Free Tibet Movement Continues

Students Hold Candlelight Vigils in Harvard Square

© D. Yvette Wohn

Candlelight vigil in Harvard Square, Wohn

With the Olympic torch moving towards San Francisco, students and activists hold protests across the United States.

Around the world, students are fighting for Tibetans' right to preserve their own identity. These students and activists are mostly part of Students for a Free Tibet, a group with a vision of creating a just and equitable world, free of oppression.

Every night, a group of people gather next to the Harvard T stop in Harvard Square and hold candles to protest China's conduct on Tibet. On April 7, three Tibet independence activists scaled the Golden Gate Bridge and unfurled a large protest banner reading “One World, One Dream, Free Tibet 08.”

These supporters are increasing pressure on the International Olympic Committee to immediately withdraw Lhasa, the Tibet Autonomous Region and the Tibetan provinces of Amdo and Kham (now annexed into China's Qinghai, Sichuan, Yunnan, and Gansu provinces) from the Olympic torch relay route. “China must not be allowed to parade the Olympic torch through Tibet while hundreds, possibly thousands, of Tibetans are tortured and brutalized in Chinese detention cells,” said Matt Whitticase, of Free Tibet Campaign.
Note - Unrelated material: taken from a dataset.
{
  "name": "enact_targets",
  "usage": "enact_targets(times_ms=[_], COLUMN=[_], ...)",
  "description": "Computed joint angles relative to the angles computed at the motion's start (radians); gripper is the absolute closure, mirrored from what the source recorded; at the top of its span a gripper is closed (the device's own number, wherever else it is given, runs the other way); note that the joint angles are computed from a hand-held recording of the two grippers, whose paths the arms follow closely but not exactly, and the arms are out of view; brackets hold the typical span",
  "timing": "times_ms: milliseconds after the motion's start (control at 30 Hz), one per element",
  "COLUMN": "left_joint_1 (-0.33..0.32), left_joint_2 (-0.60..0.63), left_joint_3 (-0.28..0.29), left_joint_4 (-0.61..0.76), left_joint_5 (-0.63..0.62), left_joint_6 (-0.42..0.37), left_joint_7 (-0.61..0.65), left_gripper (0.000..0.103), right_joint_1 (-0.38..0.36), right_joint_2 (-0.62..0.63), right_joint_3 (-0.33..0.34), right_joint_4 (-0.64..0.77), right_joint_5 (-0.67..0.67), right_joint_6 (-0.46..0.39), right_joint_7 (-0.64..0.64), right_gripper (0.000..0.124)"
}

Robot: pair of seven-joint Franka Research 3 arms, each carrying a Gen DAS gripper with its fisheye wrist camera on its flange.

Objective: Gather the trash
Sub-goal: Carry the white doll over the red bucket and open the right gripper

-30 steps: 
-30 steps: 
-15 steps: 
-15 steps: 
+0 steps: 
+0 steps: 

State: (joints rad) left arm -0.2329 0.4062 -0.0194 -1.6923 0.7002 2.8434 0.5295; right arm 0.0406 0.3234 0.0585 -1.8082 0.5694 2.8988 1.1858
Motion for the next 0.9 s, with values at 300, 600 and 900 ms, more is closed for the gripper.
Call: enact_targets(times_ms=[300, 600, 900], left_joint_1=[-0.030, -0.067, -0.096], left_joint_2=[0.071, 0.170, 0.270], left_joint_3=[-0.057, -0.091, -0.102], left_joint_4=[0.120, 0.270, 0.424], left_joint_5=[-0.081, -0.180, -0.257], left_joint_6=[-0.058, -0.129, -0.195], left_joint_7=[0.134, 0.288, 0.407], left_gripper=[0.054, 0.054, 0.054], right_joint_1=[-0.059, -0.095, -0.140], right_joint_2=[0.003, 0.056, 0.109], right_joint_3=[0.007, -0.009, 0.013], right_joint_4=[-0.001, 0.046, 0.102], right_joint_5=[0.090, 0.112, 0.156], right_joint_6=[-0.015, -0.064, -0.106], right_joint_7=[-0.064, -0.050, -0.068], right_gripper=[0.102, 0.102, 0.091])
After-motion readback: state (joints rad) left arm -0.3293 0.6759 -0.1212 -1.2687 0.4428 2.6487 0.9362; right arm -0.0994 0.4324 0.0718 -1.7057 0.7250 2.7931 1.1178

With the torch moving towards San Francisco, Tibetans and supporters from New York, Washington DC, Toronto, Minnesota, Santa Fe, Salt Lake City, Portland, Calgary, Seattle, Los Angeles, Vancouver and other cities in North America are meeting up in San Francisco for mass protests today and tomorrow to demand Tibet be removed from the torch relay route.
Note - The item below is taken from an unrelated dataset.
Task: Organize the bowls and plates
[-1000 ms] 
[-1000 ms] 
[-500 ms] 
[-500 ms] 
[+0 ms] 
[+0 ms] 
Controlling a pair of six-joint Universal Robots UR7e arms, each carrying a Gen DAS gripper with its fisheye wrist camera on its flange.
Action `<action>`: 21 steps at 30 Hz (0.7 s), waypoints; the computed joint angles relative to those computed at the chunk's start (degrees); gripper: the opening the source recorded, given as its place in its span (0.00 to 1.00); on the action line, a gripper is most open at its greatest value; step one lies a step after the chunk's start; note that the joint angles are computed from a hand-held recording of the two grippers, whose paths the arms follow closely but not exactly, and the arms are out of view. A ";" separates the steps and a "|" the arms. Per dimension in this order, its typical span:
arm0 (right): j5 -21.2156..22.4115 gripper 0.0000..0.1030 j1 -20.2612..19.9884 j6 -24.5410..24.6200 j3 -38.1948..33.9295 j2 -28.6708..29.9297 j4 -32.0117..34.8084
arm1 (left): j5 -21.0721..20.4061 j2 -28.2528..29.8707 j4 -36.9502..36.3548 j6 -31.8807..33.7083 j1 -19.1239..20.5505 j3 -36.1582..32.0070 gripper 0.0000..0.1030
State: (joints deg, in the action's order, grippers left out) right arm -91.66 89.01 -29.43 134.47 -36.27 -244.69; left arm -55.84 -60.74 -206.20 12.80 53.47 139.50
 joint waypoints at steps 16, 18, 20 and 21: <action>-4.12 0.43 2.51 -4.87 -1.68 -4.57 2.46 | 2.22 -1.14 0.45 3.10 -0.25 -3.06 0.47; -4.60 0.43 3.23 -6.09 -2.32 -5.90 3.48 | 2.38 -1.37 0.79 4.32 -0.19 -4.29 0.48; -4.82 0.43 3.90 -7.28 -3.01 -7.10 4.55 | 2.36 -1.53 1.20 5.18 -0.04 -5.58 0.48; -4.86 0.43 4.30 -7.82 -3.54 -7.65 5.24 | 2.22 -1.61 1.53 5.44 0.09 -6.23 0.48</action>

China’s latest deadly attack on Tibetans came in in Tongkor Township in southeastern Tibet on April 3 after Chinese authorities detained two monks for possessing photos of the Dalai Lama. Following a raid by over 3,000 armed police at Tongkor monastery, the police opened fire on the crowd of over 700 people - nearly half of whom were monks - gathered to protest the arrests. All Tibetan areas remain closed off to independent media

Who is Students for Free Tibet (SFT)?

Students for a Free Tibet is a network of young people and activists around the world. With headquarters based in New York, the group campaigns for Tibetans' rights to political freedom. The group tries to spread its message through education, grassroots organizing, and non-violent direct action, training youth as leaders in the worldwide movement for social justice.

Background About Tibet

The country of Tibet (located in the Himalayan Mountains) was invaded by China in the mid 1900s and has become a colony of China. Since that time, over 1.2 million Tibetans have died as a direct result of the occupation, over 6,000 monasteries have been destroyed, and thousands of Tibetans have been imprisoned and tortured for their political or religious beliefs.
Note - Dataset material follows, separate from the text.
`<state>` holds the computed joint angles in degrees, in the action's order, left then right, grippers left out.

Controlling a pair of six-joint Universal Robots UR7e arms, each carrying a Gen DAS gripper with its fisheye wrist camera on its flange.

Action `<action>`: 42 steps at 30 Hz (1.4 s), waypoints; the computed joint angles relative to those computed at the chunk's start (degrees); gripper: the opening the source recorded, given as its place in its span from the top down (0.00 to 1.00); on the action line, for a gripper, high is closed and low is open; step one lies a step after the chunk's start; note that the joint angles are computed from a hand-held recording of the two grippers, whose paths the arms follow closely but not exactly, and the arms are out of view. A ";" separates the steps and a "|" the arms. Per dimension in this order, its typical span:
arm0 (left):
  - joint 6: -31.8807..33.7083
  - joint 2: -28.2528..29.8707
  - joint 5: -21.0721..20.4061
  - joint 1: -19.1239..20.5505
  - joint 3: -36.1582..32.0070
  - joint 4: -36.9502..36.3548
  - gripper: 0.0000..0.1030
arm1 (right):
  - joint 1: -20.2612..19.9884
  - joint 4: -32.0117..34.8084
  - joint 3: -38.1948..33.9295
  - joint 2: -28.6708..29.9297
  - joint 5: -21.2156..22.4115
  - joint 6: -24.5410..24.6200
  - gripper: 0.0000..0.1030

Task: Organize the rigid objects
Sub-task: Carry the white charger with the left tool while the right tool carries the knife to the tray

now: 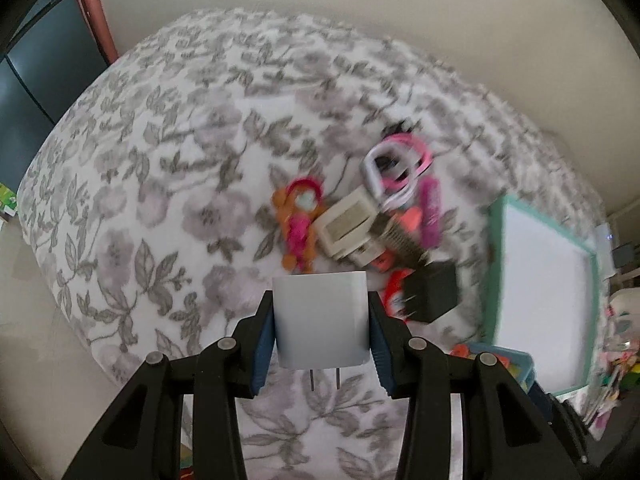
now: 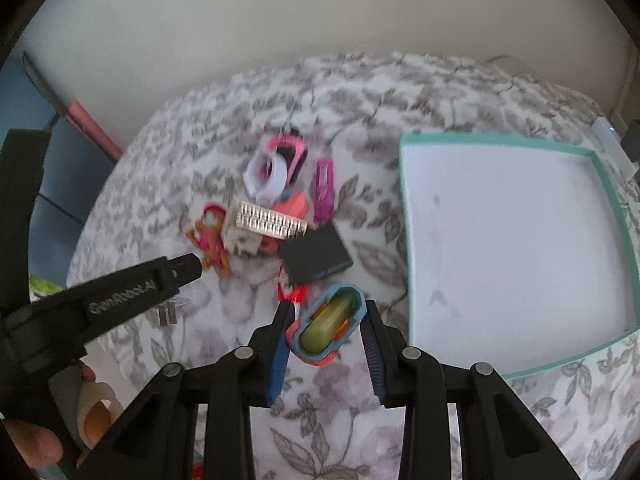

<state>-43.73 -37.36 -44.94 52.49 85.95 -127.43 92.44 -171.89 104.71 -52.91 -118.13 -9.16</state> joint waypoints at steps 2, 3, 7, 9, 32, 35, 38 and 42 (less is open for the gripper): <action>1.10 0.24 -0.07 -0.72 -0.86 -0.91 0.57 | -0.02 -1.30 0.30 -0.79 0.30 0.36 0.66; 2.06 0.51 -0.50 -1.16 -1.43 -1.70 0.57 | -0.05 -2.04 0.34 -1.02 0.08 0.51 0.66; 4.79 2.57 -1.41 -2.72 -4.03 -3.59 0.57 | -0.63 -4.94 0.62 -1.87 -1.99 0.45 0.66; 6.00 4.46 -1.80 -3.59 -6.06 -3.38 0.57 | -1.29 -5.92 0.61 -2.25 -2.86 0.47 0.66; 8.91 26.15 -7.66 -5.30 -30.38 6.80 0.57 | -13.82 -12.33 1.56 -9.21 -7.53 7.29 0.65; 9.03 26.70 -7.54 -4.76 -30.33 6.63 0.57 | -15.16 -11.62 2.51 -10.44 -5.32 9.83 0.65; 9.79 26.73 -8.50 -4.22 -29.85 5.82 0.57 | -16.52 -11.25 3.54 -11.59 -2.28 12.12 0.65; 10.61 26.87 -8.64 -4.20 -29.60 5.76 0.57 | -17.10 -11.61 4.11 -11.82 -0.99 12.28 0.65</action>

In Tibet today, the basic freedoms of speech, religion, and assembly are strictly limited, and arbitrary arrests continue. According to human rights groups, there are currently hundreds of political prisoners in Tibet, including the young Panchen Lama, imprisoned since age six. Torture of political prisoners is commonplace.

Who is the Dalai Lama?

The Dalai Lama, Tibet’s political and spiritual leader, was forced to flee Tibet in 1959. He escaped to India along with over 120,000 other Tibetans, and established the Tibetan Government in exile in Dharamsala.